• Brief
Transcribe the entries, keeping every character the same.

• Provided records
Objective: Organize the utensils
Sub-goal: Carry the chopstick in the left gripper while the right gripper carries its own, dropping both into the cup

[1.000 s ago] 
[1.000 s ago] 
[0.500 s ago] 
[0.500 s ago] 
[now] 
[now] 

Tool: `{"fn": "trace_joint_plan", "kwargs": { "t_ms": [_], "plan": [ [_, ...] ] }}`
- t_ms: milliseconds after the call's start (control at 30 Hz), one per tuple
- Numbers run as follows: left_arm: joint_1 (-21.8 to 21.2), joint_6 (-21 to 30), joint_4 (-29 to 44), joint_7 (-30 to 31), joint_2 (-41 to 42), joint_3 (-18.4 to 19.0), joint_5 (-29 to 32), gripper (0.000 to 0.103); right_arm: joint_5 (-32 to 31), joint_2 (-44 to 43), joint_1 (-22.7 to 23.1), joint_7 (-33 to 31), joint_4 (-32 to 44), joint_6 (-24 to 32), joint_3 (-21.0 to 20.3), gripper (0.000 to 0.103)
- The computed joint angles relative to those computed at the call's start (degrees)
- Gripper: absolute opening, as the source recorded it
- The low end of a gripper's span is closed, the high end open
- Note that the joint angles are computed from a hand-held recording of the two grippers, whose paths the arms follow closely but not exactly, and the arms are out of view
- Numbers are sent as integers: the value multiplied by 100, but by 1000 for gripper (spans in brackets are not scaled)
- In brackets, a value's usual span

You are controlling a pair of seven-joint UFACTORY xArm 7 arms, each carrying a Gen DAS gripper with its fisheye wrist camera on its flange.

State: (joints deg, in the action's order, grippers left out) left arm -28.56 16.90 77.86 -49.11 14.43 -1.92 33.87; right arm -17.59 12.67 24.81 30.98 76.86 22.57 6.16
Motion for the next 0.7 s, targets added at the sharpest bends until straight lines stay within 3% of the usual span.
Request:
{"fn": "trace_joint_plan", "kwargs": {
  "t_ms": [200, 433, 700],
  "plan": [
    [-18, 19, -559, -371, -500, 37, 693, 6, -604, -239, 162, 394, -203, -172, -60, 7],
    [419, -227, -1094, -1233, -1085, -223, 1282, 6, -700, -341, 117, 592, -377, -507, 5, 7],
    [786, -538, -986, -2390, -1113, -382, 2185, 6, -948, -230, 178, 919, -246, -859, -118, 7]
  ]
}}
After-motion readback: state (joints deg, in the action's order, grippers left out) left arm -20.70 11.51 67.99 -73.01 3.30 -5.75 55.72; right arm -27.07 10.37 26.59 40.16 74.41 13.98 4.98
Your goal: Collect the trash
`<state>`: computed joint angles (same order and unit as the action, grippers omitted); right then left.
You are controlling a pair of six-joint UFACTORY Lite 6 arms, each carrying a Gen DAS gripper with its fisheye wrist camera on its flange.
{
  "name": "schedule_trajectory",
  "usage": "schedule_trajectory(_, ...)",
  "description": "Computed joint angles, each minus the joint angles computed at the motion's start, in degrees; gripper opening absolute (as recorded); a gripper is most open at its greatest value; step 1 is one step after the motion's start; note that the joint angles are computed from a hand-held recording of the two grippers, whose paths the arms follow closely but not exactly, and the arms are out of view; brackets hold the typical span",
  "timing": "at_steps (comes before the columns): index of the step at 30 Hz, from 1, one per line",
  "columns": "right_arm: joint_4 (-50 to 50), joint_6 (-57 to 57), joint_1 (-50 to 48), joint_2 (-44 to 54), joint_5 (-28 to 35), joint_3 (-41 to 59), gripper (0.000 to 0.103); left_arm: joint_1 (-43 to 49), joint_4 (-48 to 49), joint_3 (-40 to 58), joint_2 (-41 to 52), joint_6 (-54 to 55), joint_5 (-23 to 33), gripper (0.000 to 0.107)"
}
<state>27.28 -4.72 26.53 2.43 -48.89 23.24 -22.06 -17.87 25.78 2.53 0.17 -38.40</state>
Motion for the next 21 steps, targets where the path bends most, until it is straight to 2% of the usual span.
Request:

• Solution for this exercise
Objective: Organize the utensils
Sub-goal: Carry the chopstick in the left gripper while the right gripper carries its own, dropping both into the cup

[1.000 s ago] 
[1.000 s ago] 
[0.500 s ago] 
[0.500 s ago] 
[now] 
[now] 

Tool: `{"fn": "trace_joint_plan", "kwargs": { "t_ms": [_], "plan": [ [_, ...] ] }}`
- t_ms: milliseconds after the call's start (control at 30 Hz), one per tuple
- Numbers run as follows: left_arm: joint_1 (-21.8 to 21.2), joint_6 (-21 to 30), joint_4 (-29 to 44), joint_7 (-30 to 31), joint_2 (-41 to 42), joint_3 (-18.4 to 19.0), joint_5 (-29 to 32), gripper (0.000 to 0.103); right_arm: joint_5 (-32 to 31), joint_2 (-44 to 43), joint_1 (-22.7 to 23.1), joint_7 (-33 to 31), joint_4 (-32 to 44), joint_6 (-24 to 32), joint_3 (-21.0 to 20.3), gripper (0.000 to 0.103)
- The computed joint angles relative to those computed at the call's start (degrees)
- Gripper: absolute opening, as the source recorded it
- The low end of a gripper's span is closed, the high end open
- Note that the joint angles are computed from a hand-held recording of the two grippers, whose paths the arms follow closely but not exactly, and the arms are out of view
- Numbers are sent as integers: the value multiplied by 100, but by 1000 for gripper (spans in brackets are not scaled)
- In brackets, a value's usual span

You are controlling a pair of seven-joint UFACTORY xArm 7 arms, each carrying a Gen DAS gripper with its fisheye wrist camera on its flange.

State: (joints deg, in the action's order, grippers left out) left arm -28.56 16.90 77.86 -49.11 14.43 -1.92 33.87; right arm -17.59 12.67 24.81 30.98 76.86 22.57 6.16
Motion for the next 0.7 s, targets added at the sharpest bends until straight lines stay within 3% of the usual span.
Request:
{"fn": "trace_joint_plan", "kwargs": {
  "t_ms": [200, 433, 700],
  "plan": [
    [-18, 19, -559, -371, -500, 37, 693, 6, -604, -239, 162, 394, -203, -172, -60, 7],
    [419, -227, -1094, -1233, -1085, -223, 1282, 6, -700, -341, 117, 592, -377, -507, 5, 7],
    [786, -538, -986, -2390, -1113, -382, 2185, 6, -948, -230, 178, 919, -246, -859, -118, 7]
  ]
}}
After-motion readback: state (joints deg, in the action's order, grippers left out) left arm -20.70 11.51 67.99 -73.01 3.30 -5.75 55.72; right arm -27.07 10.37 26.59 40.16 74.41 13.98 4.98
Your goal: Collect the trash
`<state>`: computed joint angles (same order and unit as the action, grippers omitted); right then left.
You are controlling a pair of six-joint UFACTORY Lite 6 arms, each carrying a Gen DAS gripper with its fisheye wrist camera on its flange.
{
  "name": "schedule_trajectory",
  "usage": "schedule_trajectory(_, ...)",
  "description": "Computed joint angles, each minus the joint angles computed at the motion's start, in degrees; gripper opening absolute (as recorded); a gripper is most open at its greatest value; step 1 is one step after the motion's start; note that the joint angles are computed from a hand-held recording of the two grippers, whose paths the arms follow closely but not exactly, and the arms are out of view; brackets hold the typical span",
  "timing": "at_steps (comes before the columns): index of the step at 30 Hz, from 1, one per line",
  "columns": "right_arm: joint_4 (-50 to 50), joint_6 (-57 to 57), joint_1 (-50 to 48), joint_2 (-44 to 54), joint_5 (-28 to 35), joint_3 (-41 to 59), gripper (0.000 to 0.103); left_arm: joint_1 (-43 to 49), joint_4 (-48 to 49), joint_3 (-40 to 58), joint_2 (-41 to 52), joint_6 (-54 to 55), joint_5 (-23 to 33), gripper (0.000 to 0.107)"
}
<state>27.28 -4.72 26.53 2.43 -48.89 23.24 -22.06 -17.87 25.78 2.53 0.17 -38.40</state>
Motion for the next 21 steps, targets where the path bends most, until it is straight to 2% of the usual span.
Request:

With this output, the exercise is done.